■ ACTION ITEM
Print the data below exactly, but only the lines from the one containing "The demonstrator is" down to the one containing "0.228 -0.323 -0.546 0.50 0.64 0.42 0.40", inclusive.

SOURCE DATA Start Marker

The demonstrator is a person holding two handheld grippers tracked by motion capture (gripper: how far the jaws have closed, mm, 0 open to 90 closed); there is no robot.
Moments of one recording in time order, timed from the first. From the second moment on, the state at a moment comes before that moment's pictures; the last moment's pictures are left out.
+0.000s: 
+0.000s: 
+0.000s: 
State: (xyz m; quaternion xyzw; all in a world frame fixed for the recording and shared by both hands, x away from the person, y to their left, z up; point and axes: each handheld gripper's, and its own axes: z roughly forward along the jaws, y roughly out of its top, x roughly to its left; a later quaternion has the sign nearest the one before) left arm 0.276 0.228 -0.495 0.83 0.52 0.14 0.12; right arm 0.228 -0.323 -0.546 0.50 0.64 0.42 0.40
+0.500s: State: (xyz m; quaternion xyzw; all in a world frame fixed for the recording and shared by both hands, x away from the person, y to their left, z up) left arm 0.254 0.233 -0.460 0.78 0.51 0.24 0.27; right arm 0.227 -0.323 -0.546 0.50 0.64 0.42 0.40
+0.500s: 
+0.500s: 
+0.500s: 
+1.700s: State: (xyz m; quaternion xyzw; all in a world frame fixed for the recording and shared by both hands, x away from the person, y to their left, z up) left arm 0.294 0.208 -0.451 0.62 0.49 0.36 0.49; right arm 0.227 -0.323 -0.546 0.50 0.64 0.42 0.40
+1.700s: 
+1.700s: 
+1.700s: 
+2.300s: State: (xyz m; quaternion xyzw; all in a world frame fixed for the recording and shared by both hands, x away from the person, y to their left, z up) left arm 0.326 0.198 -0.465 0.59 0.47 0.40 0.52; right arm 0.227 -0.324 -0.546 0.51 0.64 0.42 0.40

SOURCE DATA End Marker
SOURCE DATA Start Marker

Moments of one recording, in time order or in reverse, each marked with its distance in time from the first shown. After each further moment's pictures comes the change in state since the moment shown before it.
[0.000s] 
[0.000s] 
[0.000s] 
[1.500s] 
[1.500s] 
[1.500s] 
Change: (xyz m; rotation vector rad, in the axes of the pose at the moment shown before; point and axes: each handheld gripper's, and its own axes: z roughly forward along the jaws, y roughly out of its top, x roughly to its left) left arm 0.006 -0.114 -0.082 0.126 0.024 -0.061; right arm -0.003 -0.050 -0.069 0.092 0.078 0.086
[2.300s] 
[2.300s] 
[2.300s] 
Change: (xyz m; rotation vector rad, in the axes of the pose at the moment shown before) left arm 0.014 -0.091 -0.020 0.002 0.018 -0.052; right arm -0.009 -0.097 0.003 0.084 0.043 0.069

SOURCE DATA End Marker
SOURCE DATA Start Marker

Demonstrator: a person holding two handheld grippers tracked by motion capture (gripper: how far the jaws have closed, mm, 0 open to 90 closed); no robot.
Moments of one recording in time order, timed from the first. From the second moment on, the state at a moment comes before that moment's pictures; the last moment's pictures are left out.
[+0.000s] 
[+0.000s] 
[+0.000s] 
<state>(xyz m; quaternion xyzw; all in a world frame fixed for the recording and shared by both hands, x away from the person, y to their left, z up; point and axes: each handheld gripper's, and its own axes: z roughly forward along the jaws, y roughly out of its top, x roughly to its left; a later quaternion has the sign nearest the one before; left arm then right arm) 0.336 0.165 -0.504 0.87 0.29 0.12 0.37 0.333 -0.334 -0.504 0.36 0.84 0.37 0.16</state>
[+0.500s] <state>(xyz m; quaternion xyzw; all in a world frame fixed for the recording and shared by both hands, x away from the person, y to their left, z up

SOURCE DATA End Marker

■ EXERCISE SOLUTION
The demonstrator is a person holding two handheld grippers tracked by motion capture (gripper: how far the jaws have closed, mm, 0 open to 90 closed); there is no robot.
Moments of one recording in time order, timed from the first. From the second moment on, the state at a moment comes before that moment's pictures; the last moment's pictures are left out.
+0.000s: 
+0.000s: 
+0.000s: 
State: (xyz m; quaternion xyzw; all in a world frame fixed for the recording and shared by both hands, x away from the person, y to their left, z up; point and axes: each handheld gripper's, and its own axes: z roughly forward along the jaws, y roughly out of its top, x roughly to its left; a later quaternion has the sign nearest the one before) left arm 0.276 0.228 -0.495 0.83 0.52 0.14 0.12; right arm 0.228 -0.323 -0.546 0.50 0.64 0.42 0.40

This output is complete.